Hirshhorn Museum and Sculpture Garden

As part of a campuswide renovation, the Hirshhorn Museum and Sculpture Garden in Washington D.C. closed its outdoor Sculpture Garden in 2023 for a three-year revitalization project. Designed by Hiroshi Sugimoto, the $68 million project will widen the museum’s entrance on the National Mall and is expected to increase visitation threefold. In addition to adding shade and seating, the redesigned garden will allow the museum to display more of its outdoor sculpture collection and add space for large-scale commissions.

To compensate for the lack of access to the garden and outdoor sculptures, the Hirshhorn is leaning on online engagement, what it calls its “digital front door.” which includes the Hirshhorn Eye, a smartphone-based guide launched in 2018 that allows visitors to scan an artwork or image in the collection book and access a video of artists and experts explaining it.

“Museums are fundamentally about the direct encounter with artwork, but that doesn’t fit the reality of the times,” Melissa Chiu, the museum’s director, said in a phone interview. “Today, most people have some life in the digital world.”

Isabella Stewart Gardner Museum

For the Isabella Stewart Gardner Museum in Boston, where the palatial building and its furnishings are as important to the institution as the artwork it contains, renovations can be particularly tricky. The museum has closed galleries over the years, such as the Yellow Room, which was recently closed for over a month to update lighting and redo the floors, but when it came to renovating the Dutch Room, it was clear that it had to remain open.
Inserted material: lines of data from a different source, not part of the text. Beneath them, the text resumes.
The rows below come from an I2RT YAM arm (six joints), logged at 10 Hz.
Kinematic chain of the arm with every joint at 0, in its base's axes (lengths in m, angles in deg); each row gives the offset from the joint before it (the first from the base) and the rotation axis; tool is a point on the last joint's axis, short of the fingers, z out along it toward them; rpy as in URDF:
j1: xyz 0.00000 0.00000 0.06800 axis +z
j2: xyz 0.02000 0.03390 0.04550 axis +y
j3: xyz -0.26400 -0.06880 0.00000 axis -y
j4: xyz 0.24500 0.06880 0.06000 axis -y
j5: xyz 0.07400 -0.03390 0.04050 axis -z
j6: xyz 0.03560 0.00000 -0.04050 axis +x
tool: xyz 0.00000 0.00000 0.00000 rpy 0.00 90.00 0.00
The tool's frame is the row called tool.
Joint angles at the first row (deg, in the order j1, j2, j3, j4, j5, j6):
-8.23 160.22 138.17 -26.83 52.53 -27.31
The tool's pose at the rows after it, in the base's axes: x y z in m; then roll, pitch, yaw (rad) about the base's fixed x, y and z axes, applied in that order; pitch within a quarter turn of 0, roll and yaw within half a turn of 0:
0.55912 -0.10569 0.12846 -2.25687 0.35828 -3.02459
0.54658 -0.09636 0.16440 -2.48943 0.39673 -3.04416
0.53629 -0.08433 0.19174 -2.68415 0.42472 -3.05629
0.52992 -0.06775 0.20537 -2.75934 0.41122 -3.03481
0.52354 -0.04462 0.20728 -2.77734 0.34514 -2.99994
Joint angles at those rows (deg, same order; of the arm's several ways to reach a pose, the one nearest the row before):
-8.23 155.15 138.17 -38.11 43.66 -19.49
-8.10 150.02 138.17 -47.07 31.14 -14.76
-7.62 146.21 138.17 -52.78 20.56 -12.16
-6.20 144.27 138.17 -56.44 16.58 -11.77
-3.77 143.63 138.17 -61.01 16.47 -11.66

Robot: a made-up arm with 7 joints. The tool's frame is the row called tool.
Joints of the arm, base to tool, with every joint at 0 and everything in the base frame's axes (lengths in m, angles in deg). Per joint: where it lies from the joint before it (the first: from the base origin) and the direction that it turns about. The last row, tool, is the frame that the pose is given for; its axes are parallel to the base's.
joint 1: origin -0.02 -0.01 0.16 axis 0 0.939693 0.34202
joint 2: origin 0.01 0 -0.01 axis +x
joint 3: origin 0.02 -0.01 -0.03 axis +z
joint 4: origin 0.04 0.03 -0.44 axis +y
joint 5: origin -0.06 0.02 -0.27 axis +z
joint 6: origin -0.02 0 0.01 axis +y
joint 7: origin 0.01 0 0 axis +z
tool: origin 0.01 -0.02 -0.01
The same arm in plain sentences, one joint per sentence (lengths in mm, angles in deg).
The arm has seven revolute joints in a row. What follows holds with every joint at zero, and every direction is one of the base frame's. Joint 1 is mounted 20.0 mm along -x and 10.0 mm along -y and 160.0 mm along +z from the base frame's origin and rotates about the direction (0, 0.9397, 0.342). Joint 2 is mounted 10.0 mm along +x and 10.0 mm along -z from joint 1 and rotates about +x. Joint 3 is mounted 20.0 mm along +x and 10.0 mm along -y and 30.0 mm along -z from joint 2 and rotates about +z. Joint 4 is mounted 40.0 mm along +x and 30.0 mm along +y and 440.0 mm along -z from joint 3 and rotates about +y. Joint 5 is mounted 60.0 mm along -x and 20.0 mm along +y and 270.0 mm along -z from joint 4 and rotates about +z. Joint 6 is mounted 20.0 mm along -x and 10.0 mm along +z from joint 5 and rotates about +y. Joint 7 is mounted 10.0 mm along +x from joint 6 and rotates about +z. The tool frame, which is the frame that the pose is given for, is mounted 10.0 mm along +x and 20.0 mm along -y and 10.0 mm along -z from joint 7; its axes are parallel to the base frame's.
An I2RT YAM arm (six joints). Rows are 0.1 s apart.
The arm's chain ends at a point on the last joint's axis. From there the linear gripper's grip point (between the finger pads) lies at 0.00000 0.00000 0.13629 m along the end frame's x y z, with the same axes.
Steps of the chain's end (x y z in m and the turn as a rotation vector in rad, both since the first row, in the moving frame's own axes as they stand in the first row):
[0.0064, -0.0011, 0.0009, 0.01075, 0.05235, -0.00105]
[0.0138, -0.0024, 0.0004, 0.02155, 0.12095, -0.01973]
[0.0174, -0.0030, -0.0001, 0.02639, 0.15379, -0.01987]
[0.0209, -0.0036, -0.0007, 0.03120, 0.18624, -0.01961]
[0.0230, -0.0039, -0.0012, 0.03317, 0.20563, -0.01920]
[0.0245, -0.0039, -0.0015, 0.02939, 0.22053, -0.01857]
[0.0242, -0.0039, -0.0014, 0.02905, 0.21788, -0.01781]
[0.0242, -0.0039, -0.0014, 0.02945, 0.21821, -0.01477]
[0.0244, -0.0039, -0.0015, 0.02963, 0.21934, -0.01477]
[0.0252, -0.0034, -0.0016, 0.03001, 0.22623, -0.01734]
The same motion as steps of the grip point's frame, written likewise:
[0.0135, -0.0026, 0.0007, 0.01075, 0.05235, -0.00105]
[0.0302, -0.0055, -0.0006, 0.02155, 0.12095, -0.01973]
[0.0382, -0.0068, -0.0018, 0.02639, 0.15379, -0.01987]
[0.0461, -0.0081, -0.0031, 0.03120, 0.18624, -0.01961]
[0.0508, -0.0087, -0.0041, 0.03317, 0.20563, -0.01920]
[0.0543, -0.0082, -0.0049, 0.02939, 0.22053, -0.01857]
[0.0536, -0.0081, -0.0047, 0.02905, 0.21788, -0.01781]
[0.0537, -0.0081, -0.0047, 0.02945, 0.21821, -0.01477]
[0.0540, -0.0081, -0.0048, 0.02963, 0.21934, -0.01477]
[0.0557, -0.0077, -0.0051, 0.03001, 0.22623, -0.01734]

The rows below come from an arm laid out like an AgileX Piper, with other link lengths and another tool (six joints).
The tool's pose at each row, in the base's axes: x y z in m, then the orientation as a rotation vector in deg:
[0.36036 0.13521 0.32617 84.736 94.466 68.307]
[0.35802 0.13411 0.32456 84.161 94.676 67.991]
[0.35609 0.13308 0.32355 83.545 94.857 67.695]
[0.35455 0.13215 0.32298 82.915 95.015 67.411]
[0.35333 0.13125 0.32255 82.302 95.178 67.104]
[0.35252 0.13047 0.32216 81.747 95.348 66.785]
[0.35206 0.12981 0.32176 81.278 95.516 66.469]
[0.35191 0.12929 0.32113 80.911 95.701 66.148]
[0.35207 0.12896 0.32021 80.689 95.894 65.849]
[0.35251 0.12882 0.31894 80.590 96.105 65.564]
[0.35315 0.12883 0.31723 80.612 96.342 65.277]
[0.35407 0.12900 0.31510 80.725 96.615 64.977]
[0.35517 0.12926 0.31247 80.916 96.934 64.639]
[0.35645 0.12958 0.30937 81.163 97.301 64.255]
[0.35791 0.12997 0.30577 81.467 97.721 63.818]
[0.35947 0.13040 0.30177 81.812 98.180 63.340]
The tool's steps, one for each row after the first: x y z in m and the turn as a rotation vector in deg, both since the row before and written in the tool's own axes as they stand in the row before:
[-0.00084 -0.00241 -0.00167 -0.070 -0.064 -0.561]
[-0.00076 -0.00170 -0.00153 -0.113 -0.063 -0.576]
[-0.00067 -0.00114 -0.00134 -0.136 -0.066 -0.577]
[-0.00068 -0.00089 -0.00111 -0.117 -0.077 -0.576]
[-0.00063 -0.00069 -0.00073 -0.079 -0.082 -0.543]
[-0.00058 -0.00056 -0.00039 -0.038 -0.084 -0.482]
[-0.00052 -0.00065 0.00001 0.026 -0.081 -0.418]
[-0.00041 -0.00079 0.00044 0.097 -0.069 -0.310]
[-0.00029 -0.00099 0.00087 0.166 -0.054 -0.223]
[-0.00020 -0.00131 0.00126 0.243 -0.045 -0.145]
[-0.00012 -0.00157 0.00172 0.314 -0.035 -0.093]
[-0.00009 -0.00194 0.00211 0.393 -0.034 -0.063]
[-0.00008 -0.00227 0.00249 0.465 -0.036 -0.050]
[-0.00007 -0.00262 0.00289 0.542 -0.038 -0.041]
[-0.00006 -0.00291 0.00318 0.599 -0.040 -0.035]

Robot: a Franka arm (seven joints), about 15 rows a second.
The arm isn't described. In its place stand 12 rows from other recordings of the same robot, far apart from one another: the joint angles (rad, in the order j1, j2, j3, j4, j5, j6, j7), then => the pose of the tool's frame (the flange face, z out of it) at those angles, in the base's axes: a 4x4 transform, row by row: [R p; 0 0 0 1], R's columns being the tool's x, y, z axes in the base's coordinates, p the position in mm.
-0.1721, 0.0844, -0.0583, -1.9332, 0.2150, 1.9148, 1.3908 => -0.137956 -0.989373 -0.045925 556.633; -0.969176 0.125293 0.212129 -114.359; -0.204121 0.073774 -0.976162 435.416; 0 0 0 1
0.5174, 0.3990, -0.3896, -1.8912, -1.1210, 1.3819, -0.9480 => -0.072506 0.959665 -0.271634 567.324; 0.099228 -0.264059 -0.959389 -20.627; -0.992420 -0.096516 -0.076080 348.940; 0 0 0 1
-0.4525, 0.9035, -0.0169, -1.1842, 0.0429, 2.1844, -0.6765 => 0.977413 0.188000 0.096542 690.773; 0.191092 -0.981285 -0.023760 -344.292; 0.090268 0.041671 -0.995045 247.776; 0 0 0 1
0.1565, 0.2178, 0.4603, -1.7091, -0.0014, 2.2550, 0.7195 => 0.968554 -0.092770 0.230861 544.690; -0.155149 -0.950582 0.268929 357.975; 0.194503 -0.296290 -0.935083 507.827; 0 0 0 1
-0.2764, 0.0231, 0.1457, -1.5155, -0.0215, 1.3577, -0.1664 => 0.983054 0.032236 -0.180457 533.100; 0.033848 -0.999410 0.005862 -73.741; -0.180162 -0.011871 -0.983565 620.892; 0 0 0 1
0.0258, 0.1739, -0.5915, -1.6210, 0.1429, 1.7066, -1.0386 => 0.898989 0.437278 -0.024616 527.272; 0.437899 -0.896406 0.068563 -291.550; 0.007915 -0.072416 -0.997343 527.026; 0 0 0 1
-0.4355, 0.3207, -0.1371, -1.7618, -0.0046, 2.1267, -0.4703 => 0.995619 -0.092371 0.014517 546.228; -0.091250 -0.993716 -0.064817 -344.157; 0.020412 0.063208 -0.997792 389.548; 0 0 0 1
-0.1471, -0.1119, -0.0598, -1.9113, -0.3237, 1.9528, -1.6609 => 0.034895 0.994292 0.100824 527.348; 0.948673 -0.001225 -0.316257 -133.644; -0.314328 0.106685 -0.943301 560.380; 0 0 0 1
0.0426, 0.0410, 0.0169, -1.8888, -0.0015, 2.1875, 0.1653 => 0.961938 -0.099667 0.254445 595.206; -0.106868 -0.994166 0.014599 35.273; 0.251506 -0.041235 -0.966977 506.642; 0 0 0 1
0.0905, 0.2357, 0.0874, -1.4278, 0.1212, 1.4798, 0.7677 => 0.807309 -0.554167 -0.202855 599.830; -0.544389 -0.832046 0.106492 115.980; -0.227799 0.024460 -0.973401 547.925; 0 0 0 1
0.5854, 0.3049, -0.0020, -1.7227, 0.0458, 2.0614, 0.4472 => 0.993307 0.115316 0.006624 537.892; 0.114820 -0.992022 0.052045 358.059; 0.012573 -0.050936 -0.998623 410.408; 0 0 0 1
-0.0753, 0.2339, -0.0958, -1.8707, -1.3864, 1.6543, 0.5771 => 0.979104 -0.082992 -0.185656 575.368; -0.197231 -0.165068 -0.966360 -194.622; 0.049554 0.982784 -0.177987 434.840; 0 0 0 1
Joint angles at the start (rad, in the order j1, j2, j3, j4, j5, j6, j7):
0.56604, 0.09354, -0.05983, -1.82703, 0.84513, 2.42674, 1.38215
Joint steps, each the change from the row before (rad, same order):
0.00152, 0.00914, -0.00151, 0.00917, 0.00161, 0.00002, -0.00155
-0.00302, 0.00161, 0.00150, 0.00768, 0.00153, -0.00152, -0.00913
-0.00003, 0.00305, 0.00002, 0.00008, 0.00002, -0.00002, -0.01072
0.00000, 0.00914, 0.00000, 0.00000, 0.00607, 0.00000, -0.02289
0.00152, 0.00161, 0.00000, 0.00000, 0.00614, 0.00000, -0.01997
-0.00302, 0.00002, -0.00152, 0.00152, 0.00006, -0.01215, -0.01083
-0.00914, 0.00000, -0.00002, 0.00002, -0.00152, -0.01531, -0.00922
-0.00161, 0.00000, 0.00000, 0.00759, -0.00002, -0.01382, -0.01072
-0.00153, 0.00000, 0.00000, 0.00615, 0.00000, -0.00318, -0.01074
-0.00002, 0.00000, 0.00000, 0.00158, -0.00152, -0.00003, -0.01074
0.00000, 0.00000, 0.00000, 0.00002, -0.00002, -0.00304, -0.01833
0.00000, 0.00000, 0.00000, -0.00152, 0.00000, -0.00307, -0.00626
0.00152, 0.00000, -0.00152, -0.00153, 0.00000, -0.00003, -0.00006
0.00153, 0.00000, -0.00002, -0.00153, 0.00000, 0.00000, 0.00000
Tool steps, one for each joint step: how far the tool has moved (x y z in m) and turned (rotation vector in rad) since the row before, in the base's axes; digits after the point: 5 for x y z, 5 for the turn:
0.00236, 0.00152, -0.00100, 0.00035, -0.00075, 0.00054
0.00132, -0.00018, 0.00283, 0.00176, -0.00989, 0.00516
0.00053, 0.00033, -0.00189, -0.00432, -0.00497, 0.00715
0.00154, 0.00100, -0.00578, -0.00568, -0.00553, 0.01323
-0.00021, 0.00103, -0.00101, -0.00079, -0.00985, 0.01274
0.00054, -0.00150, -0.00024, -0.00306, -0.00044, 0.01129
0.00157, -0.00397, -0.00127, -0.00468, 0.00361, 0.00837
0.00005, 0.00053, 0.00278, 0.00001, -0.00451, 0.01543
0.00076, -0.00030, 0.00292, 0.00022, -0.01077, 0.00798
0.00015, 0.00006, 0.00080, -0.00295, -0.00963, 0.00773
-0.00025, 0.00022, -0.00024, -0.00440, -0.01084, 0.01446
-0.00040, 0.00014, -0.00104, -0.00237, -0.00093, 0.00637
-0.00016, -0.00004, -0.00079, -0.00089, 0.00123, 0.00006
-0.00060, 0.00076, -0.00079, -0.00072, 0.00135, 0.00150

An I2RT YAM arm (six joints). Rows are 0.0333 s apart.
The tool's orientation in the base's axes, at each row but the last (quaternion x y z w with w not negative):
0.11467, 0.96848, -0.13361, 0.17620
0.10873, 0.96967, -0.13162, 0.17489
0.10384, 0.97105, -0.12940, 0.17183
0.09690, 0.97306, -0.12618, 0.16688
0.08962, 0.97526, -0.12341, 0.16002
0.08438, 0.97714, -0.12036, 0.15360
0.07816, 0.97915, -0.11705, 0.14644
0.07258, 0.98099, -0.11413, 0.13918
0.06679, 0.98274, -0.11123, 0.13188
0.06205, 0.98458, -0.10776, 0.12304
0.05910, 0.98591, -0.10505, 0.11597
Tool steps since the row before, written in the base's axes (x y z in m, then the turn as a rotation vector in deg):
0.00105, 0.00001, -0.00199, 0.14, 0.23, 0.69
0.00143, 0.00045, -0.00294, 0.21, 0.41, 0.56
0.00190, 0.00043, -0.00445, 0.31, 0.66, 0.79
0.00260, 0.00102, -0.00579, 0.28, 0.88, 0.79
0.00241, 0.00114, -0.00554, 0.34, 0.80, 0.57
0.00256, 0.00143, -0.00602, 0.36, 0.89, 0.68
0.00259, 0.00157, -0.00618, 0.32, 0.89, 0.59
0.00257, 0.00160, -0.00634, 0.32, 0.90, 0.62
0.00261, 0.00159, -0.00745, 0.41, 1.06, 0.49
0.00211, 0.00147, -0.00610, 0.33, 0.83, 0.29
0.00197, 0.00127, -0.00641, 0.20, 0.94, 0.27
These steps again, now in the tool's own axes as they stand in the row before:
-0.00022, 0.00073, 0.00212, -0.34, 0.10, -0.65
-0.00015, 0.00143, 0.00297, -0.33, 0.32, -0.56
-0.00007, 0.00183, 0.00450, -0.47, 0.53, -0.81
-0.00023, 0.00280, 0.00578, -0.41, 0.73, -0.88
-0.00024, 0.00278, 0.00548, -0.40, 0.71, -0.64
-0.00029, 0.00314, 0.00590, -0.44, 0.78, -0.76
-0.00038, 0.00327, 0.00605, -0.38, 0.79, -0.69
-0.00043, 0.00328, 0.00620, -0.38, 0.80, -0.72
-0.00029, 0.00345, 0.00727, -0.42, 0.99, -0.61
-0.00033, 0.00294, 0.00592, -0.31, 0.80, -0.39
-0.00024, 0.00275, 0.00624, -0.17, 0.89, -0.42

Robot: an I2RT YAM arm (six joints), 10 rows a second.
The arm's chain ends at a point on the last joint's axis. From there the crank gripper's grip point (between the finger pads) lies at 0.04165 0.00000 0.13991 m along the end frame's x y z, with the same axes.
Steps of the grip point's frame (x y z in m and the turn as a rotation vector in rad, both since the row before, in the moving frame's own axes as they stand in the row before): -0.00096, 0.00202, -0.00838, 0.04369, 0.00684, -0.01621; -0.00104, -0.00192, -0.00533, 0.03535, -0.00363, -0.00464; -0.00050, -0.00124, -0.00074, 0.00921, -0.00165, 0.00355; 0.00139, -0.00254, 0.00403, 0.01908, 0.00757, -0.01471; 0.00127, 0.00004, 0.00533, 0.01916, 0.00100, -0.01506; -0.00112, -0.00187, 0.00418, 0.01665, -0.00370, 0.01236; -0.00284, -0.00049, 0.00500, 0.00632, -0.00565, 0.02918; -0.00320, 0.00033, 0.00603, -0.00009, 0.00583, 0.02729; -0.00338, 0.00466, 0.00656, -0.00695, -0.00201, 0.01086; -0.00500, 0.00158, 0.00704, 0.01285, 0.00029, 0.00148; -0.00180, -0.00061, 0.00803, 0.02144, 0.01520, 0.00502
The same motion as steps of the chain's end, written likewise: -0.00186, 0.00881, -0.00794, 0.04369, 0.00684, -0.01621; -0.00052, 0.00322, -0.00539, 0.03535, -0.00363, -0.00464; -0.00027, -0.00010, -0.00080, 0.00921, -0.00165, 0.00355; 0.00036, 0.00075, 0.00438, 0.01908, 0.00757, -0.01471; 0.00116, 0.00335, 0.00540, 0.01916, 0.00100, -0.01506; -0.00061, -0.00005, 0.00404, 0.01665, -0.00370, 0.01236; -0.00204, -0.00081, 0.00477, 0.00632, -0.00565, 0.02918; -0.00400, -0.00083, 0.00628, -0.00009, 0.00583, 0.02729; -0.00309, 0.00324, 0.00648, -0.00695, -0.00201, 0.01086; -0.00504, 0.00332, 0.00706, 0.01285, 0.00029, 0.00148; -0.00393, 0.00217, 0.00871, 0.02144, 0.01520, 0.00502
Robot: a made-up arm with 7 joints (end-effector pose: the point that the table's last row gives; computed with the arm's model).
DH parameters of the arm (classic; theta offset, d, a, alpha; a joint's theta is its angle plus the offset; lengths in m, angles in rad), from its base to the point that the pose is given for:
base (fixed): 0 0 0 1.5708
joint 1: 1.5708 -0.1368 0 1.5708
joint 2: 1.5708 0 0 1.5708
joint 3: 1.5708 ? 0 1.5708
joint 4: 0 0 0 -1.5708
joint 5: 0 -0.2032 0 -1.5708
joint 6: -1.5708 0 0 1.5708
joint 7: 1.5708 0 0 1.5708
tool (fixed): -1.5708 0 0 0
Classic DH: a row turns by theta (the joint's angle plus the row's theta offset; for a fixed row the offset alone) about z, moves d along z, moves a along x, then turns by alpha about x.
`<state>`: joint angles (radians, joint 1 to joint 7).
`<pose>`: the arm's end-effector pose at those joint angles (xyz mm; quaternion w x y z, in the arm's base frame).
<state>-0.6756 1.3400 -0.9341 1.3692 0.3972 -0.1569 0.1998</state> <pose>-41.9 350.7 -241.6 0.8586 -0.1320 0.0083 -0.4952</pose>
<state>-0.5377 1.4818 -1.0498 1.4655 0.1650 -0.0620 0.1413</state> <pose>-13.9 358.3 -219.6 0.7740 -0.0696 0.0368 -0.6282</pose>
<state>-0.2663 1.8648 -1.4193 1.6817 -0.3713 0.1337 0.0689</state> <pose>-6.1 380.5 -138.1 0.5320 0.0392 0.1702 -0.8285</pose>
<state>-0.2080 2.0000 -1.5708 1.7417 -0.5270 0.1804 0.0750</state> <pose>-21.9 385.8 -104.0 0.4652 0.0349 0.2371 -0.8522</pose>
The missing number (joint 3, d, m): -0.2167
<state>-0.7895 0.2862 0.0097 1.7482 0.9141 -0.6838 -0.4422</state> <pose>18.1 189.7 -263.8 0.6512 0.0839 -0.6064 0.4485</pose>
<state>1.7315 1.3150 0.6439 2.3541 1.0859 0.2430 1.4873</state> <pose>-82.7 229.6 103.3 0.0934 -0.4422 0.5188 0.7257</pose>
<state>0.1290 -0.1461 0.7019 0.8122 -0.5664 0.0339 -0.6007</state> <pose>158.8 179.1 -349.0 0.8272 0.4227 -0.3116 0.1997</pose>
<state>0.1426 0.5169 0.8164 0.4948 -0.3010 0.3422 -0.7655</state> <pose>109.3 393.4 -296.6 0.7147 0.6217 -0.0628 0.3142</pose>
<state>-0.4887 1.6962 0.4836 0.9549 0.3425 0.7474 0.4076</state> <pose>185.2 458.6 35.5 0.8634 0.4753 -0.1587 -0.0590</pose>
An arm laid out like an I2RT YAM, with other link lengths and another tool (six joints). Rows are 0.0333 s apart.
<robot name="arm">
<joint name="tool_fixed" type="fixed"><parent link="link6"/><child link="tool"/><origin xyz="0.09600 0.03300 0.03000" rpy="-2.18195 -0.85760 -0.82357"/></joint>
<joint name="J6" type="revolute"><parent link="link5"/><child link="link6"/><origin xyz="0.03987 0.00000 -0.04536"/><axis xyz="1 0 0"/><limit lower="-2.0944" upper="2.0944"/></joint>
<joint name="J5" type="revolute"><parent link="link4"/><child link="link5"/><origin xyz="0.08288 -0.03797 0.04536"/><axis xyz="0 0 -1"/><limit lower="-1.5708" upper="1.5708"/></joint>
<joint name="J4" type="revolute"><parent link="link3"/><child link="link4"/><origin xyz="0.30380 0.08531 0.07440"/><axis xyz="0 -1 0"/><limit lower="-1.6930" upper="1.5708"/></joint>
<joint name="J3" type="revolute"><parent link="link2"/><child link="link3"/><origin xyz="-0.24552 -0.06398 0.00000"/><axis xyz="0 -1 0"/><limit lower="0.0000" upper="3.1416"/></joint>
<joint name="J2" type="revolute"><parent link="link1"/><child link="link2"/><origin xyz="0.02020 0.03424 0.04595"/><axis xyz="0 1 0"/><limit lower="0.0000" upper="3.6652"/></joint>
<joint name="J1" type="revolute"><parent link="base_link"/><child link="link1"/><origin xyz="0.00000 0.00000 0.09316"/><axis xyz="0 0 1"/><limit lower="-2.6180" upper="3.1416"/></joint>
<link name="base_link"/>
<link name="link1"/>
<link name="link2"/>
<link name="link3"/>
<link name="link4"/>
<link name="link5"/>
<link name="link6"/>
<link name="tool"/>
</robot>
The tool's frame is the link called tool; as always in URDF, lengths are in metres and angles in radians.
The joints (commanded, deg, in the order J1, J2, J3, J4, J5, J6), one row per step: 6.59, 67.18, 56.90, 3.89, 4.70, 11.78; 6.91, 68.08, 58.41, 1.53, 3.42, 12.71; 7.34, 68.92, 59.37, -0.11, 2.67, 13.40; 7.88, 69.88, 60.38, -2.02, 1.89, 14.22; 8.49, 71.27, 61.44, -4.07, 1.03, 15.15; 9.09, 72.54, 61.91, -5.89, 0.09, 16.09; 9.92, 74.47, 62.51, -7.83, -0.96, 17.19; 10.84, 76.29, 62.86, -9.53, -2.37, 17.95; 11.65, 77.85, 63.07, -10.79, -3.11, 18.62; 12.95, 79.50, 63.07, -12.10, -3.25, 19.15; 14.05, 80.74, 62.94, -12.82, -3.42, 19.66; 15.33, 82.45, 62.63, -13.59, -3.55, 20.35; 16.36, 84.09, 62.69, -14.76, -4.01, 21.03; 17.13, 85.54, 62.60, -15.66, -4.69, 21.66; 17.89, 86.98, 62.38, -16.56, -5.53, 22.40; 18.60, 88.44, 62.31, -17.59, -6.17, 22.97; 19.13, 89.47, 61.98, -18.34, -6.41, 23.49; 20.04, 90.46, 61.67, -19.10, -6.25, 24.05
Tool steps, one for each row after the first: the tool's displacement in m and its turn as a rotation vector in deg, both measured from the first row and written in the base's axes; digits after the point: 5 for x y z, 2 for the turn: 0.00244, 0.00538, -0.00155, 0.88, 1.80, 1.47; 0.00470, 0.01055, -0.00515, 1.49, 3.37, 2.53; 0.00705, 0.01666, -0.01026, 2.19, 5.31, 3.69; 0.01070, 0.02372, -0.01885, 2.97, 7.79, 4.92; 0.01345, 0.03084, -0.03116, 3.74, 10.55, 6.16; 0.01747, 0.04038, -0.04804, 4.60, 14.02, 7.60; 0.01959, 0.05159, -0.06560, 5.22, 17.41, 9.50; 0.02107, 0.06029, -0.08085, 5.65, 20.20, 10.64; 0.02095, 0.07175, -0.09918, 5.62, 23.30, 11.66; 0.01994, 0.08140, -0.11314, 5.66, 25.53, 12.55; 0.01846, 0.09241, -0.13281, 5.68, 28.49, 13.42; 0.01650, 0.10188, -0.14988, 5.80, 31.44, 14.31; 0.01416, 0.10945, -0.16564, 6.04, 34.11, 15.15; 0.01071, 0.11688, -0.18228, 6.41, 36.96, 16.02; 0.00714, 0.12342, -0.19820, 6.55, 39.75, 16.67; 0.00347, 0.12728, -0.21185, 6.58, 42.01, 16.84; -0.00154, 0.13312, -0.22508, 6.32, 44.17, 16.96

The Dutch Room contains stunning examples of northern European art. However, it’s what is not on view that attracts many visitors. Hanging on the walls are the empty frames remaining after thieves stole 13 artworks, six from the Dutch Room in 1990, including Rembrandt’s only known seascape, “Christ in the Storm on the Sea of Galilee” (1633).

Instead of closing the room, the museum is undertaking a major restoration project in plain sight. Over the next two years, it will remove objects and artwork for conservation, adding signage to ensure visitors have a full experience and to avoid misleading the public into thinking empty hooks are representative of a stolen work.

Starting next spring, visitors will be able to watch conservators work on the room itself, cleaning the floor and ceiling and stripping the walls for reupholstery. “Even at points where someone just sees drywall, visitors are still engaged,” Holly Salmon, the museum’s director of conservation said in a phone interview.

According to Ms. Salmon, keeping the Dutch Room open serves another purpose: “We want the theft to remain at the forefront of people’s minds. We want the stolen works back.”